### WORK ITEM
Look through the records below and collect all lines that hold the string "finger".

### RECORDS SHOWN
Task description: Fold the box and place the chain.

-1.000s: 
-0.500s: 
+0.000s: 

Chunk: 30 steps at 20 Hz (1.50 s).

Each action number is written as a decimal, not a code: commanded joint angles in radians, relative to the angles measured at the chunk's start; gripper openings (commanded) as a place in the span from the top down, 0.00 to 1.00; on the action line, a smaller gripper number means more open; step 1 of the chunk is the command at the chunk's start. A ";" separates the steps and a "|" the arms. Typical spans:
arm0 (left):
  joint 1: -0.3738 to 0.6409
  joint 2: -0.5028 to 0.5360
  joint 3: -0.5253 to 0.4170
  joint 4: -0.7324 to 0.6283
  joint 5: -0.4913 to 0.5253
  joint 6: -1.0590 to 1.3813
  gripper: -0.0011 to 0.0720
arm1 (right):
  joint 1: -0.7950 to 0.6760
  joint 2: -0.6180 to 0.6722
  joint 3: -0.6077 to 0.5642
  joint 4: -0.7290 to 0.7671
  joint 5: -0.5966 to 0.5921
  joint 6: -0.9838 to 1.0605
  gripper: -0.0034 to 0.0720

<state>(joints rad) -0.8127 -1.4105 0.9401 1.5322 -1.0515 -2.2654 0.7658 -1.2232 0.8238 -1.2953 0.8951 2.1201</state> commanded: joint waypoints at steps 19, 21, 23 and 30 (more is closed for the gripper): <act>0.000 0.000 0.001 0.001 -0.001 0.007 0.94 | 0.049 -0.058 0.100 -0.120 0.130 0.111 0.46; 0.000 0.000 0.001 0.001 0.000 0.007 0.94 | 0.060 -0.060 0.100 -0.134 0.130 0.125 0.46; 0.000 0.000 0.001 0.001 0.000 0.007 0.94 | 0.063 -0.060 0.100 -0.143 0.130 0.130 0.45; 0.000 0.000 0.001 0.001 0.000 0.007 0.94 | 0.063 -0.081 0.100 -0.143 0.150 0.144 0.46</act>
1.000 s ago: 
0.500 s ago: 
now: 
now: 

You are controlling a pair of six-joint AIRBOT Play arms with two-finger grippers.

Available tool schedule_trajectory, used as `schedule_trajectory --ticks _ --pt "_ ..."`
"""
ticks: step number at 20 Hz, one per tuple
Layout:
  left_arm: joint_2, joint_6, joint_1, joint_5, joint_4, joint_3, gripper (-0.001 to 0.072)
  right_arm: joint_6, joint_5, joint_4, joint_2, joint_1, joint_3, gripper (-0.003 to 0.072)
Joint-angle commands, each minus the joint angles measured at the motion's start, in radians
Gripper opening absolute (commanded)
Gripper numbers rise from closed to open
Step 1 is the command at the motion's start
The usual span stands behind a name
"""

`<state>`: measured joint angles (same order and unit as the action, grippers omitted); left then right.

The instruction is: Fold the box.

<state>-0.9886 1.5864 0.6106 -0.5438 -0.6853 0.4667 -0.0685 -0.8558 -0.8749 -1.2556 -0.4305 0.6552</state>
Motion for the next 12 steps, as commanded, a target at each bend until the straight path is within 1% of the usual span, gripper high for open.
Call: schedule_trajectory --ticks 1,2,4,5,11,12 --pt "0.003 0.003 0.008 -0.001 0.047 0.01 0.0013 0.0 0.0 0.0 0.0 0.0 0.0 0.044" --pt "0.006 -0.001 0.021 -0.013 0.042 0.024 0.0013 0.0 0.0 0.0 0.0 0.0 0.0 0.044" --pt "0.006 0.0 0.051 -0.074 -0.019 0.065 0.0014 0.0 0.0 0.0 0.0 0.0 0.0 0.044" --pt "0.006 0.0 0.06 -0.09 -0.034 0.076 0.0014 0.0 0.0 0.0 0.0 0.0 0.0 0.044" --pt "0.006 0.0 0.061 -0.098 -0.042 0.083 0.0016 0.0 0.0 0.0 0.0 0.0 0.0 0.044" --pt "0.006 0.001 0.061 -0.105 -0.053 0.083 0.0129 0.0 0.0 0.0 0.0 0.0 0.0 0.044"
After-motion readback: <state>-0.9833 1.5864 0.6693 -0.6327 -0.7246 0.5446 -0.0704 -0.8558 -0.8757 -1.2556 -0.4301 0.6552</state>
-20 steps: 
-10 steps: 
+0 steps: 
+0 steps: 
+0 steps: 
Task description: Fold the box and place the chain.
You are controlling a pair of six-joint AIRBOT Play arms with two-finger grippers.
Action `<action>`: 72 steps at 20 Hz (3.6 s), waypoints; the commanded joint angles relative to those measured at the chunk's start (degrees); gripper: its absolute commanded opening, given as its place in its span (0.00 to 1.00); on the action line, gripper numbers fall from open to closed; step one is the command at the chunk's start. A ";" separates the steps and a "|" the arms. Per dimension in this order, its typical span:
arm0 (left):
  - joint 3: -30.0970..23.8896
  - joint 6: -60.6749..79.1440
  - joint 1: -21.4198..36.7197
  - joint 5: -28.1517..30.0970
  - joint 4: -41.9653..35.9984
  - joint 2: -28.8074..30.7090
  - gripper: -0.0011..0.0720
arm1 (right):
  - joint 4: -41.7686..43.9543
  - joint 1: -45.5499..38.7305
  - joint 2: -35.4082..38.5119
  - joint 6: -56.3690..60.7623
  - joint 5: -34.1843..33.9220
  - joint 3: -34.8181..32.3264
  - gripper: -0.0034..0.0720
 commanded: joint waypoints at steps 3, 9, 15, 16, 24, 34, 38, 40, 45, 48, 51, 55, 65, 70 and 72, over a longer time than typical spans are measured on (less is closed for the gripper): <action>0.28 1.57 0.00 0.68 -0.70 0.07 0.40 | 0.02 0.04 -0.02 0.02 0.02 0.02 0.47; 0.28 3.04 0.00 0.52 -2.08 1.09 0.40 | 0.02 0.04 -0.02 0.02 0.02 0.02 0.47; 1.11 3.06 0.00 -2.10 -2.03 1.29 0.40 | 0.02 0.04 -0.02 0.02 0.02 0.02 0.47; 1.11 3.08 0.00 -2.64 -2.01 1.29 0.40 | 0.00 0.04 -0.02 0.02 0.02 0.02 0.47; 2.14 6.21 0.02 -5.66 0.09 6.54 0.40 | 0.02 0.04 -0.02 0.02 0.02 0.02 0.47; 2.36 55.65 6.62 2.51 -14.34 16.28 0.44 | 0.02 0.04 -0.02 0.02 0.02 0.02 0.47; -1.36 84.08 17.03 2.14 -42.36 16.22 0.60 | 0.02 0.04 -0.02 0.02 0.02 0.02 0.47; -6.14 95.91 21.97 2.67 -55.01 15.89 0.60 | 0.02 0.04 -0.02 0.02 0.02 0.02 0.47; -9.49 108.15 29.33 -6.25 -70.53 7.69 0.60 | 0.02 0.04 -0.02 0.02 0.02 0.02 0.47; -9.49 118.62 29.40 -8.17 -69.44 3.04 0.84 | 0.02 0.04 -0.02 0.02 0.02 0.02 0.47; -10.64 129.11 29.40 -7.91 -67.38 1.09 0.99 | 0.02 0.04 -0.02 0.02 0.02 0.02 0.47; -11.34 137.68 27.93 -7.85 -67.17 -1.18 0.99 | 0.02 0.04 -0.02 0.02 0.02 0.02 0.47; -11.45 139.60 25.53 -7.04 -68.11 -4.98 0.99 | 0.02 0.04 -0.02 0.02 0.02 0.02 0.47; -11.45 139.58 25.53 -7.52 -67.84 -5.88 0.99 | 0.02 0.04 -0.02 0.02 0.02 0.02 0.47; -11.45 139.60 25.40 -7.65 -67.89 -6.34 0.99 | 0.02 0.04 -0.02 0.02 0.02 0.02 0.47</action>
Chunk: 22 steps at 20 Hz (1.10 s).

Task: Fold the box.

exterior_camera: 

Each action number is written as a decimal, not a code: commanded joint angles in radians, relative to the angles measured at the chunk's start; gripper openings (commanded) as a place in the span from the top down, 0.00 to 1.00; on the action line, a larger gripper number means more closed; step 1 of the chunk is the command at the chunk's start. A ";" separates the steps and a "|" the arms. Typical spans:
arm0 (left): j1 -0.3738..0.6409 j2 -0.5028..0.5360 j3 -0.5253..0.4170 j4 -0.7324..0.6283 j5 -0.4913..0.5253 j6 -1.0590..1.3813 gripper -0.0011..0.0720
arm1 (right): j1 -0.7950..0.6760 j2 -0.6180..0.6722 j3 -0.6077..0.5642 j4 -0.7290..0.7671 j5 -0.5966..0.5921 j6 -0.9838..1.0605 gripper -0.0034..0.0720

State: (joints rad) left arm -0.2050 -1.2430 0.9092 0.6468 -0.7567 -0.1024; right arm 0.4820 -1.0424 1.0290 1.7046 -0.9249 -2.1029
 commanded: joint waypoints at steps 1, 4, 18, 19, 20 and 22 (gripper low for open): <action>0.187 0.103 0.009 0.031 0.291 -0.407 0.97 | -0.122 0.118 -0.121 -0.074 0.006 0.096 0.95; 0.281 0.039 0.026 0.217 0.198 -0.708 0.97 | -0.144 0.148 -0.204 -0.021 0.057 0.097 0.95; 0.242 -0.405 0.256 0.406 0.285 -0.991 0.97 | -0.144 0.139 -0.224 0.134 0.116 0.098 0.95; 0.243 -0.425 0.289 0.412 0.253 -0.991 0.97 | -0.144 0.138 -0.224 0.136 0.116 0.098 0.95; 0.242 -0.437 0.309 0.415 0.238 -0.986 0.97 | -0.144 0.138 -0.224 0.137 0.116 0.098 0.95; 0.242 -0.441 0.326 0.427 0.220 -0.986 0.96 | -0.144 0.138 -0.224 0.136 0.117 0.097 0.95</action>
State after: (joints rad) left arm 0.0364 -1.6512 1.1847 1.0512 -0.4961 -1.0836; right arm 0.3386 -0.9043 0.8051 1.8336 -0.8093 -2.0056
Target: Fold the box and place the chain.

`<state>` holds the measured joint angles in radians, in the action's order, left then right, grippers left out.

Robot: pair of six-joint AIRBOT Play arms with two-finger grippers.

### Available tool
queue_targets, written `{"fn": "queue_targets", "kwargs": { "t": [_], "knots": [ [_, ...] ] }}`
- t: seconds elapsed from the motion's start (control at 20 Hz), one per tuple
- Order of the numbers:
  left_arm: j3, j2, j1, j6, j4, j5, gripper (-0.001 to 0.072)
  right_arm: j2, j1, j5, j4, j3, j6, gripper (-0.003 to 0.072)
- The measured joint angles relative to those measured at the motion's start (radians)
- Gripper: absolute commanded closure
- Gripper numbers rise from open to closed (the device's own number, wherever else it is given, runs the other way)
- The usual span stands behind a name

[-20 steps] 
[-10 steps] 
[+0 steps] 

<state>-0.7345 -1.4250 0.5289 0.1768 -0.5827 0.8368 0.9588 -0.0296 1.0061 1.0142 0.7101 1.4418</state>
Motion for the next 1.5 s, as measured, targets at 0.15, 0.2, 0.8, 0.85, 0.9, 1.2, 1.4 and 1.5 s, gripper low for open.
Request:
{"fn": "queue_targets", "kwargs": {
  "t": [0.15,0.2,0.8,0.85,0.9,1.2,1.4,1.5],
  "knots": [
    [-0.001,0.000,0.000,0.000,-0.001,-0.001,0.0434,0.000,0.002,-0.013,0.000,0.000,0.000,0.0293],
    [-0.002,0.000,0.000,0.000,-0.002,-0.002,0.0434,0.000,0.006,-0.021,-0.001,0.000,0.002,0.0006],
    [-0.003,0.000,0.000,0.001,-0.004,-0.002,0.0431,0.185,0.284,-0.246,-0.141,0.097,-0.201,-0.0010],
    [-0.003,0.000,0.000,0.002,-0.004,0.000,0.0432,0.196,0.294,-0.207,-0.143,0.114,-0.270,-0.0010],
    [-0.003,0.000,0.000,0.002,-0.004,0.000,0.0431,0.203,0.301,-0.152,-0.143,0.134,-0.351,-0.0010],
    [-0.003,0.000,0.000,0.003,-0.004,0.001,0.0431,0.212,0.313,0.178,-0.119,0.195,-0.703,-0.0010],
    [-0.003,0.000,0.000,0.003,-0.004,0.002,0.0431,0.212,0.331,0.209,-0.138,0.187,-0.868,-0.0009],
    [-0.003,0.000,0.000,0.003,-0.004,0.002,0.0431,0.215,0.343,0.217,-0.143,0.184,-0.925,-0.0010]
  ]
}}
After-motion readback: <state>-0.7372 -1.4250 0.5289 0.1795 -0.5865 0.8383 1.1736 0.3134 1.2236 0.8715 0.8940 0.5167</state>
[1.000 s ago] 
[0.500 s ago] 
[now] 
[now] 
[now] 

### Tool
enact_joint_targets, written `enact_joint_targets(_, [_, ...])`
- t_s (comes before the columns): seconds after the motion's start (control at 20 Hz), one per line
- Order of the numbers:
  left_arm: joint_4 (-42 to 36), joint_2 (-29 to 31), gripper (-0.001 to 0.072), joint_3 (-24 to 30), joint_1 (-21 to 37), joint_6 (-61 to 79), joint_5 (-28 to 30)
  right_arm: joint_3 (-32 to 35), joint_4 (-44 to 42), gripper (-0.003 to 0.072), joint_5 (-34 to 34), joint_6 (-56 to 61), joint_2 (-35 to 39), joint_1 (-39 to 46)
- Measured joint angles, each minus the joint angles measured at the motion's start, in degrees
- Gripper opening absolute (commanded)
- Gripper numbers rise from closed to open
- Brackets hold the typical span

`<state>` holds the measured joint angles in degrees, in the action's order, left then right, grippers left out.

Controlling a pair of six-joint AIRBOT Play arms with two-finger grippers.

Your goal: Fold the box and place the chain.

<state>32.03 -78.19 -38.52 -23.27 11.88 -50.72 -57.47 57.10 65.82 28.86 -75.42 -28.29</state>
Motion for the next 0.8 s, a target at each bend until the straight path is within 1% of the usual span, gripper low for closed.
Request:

### RESPONSE AREA
You are controlling a pair of six-joint AIRBOT Play arms with two-finger grippers.
You are controlling a pair of six-joint AIRBOT Play arms with two-finger grippers.
Robot: pair of six-joint AIRBOT Play arms with two-finger grippers.
Controlling a pair of six-joint AIRBOT Play arms with two-finger grippers.

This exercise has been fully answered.